*WORK INSTRUCTION*
The response should be the lines of the data, starting at the first and ending at the one that contains "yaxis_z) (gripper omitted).", copied without change.

####

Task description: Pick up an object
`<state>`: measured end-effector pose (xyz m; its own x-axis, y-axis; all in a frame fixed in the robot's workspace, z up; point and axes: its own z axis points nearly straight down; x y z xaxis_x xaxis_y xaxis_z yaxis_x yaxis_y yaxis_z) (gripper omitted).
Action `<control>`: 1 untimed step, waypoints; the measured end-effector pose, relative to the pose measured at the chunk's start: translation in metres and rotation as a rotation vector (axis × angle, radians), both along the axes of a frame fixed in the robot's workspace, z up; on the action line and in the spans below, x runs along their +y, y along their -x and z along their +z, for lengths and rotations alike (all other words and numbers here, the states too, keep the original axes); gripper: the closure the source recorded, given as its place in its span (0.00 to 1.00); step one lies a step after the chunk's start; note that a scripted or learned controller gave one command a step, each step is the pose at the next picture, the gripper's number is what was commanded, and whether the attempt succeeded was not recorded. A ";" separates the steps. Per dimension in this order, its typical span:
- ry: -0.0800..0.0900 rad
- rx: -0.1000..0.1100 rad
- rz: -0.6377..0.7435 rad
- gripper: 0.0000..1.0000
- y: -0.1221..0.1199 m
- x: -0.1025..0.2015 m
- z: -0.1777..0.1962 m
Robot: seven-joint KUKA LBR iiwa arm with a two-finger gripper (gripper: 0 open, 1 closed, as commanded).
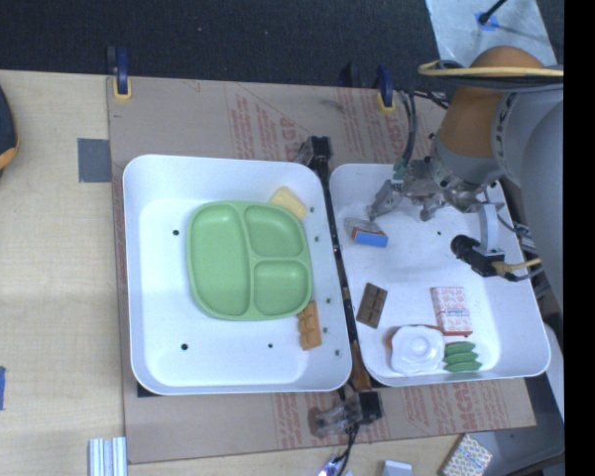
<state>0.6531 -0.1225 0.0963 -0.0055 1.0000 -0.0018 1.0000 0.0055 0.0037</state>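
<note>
My gripper point(402, 209) hangs over the far part of the right bin point(511, 365), fingers spread open with nothing between them. Just in front of it and to the left lies a small blue, grey and red block point(369, 234). Nearer the front of that bin are a brown chocolate bar point(372, 305), a red and white box point(450, 310), a white round lid point(416, 350) and a green pea pod point(462, 357).
The left bin point(154, 365) holds a green divided plate point(248, 261), a yellow piece point(290, 202) behind it and an orange-brown cracker point(309, 326) at its front right. The bins' rims meet in the middle. The arm fills the upper right.
</note>
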 end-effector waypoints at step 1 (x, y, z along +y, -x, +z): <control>-0.003 0.013 -0.003 0.00 0.075 0.027 0.022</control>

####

*RESULT FOR THIS TASK*
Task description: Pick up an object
`<state>`: measured end-effector pose (xyz m; its own x-axis, y-axis; all in a frame fixed in the robot's workspace, z up; point and axes: its own z axis points nearly straight down; x y z xaxis_x xaxis_y xaxis_z yaxis_x yaxis_y yaxis_z) (gripper omitted).

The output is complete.